[Records from a collection]
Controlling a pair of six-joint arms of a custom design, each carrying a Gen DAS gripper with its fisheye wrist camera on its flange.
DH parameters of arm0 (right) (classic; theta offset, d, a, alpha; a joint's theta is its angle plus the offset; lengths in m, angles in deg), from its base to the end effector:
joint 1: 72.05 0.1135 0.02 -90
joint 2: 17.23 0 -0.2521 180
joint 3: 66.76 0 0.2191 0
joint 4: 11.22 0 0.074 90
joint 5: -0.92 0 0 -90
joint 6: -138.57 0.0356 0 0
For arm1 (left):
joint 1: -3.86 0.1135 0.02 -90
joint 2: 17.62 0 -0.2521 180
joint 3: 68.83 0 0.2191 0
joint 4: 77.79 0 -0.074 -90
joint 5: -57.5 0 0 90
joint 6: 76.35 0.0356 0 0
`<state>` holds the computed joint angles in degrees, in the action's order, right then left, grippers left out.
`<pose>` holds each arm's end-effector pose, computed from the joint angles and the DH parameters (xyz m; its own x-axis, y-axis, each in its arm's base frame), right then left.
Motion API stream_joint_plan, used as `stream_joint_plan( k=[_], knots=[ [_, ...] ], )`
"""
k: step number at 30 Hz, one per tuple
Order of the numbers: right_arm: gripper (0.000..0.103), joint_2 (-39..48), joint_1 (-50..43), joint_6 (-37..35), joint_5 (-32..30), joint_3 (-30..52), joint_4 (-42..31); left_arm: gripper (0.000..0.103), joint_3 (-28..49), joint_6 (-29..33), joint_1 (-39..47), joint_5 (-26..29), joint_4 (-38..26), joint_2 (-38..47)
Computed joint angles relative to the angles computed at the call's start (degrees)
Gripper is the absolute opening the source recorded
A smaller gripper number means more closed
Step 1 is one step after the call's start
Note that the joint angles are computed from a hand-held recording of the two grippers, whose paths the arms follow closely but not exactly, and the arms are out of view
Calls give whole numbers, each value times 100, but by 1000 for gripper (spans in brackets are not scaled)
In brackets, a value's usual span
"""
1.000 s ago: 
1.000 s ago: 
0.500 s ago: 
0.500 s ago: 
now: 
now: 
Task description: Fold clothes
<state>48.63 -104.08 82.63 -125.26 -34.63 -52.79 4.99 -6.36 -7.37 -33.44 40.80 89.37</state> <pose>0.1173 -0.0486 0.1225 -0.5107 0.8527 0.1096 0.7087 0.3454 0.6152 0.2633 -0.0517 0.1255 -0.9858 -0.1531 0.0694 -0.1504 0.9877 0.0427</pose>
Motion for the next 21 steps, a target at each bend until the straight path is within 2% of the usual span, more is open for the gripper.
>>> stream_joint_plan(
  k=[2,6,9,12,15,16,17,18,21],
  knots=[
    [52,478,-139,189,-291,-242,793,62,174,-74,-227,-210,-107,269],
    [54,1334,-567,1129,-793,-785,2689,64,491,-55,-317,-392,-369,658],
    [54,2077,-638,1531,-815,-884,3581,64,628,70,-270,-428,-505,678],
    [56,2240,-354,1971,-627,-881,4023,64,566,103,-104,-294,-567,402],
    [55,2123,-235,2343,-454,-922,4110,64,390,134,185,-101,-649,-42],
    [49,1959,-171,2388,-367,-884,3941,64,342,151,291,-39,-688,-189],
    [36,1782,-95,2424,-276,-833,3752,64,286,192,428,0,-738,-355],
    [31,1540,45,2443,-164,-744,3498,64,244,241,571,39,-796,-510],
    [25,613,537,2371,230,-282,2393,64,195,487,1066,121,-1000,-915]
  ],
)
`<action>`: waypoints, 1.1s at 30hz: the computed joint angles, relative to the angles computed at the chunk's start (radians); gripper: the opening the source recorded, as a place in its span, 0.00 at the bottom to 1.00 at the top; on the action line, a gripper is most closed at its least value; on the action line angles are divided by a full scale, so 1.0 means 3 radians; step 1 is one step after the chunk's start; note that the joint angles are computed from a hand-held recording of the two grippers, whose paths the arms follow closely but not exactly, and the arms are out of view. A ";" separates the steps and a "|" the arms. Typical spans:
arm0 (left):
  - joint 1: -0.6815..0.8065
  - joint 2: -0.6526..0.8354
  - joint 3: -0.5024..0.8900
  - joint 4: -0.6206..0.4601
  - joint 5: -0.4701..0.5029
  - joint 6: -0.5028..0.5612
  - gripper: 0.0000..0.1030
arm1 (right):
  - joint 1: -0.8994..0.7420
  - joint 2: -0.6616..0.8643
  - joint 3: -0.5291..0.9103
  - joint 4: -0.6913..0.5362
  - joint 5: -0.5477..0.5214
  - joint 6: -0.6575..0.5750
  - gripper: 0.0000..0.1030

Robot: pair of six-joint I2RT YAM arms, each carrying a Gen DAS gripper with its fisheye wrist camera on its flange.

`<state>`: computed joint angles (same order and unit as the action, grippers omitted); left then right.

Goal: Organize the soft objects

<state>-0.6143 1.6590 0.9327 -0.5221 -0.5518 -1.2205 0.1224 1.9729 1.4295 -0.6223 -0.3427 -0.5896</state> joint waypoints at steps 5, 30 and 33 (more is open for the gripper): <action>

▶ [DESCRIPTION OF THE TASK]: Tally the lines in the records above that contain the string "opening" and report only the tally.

▶ [REPLY TO THE EXERCISE]: 2